=== The problem ===
Every line of the data must be set down exactly as shown.

----------

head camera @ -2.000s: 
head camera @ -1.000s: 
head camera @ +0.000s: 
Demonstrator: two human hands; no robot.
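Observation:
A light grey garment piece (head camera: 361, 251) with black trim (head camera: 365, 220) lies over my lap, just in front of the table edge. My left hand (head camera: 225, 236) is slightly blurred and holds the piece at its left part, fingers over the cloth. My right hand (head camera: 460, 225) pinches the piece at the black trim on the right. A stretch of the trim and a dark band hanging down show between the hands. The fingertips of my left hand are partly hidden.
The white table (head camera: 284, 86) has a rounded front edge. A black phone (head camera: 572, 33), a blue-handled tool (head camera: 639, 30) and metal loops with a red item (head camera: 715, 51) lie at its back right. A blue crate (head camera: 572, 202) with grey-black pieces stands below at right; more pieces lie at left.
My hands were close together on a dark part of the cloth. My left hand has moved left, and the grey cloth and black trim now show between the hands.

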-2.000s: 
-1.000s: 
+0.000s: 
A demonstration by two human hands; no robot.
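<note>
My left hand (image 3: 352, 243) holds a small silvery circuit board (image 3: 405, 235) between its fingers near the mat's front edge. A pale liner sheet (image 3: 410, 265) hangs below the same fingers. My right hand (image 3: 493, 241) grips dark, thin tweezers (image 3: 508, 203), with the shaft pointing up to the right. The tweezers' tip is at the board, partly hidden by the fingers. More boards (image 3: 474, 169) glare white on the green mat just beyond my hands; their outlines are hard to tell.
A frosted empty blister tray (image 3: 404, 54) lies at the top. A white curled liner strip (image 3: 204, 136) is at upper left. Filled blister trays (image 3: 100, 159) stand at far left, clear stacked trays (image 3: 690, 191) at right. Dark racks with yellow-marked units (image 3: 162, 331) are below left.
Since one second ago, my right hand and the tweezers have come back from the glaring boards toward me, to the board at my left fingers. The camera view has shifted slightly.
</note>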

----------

=== Task output ===
head camera @ -2.000s: 
head camera @ -1.000s: 
head camera @ +0.000s: 
Demonstrator: two human hands; no robot.
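Observation:
A light grey garment piece (head camera: 361, 251) with black trim (head camera: 365, 220) lies over my lap, just in front of the table edge. My left hand (head camera: 225, 236) is slightly blurred and holds the piece at its left part, fingers over the cloth. My right hand (head camera: 460, 225) pinches the piece at the black trim on the right. A stretch of the trim and a dark band hanging down show between the hands. The fingertips of my left hand are partly hidden.
The white table (head camera: 284, 86) has a rounded front edge. A black phone (head camera: 572, 33), a blue-handled tool (head camera: 639, 30) and metal loops with a red item (head camera: 715, 51) lie at its back right. A blue crate (head camera: 572, 202) with grey-black pieces stands below at right; more pieces lie at left.
My hands were close together on a dark part of the cloth. My left hand has moved left, and the grey cloth and black trim now show between the hands.
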
-2.000s: 
-1.000s: 
+0.000s: 
A demonstration by two human hands; no robot.
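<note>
My left hand (image 3: 352, 243) holds a small silvery circuit board (image 3: 405, 235) between its fingers near the mat's front edge. A pale liner sheet (image 3: 410, 265) hangs below the same fingers. My right hand (image 3: 493, 241) grips dark, thin tweezers (image 3: 508, 203), with the shaft pointing up to the right. The tweezers' tip is at the board, partly hidden by the fingers. More boards (image 3: 474, 169) glare white on the green mat just beyond my hands; their outlines are hard to tell.
A frosted empty blister tray (image 3: 404, 54) lies at the top. A white curled liner strip (image 3: 204, 136) is at upper left. Filled blister trays (image 3: 100, 159) stand at far left, clear stacked trays (image 3: 690, 191) at right. Dark racks with yellow-marked units (image 3: 162, 331) are below left.
Since one second ago, my right hand and the tweezers have come back from the glaring boards toward me, to the board at my left fingers. The camera view has shifted slightly.
</note>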

No additional output will be given.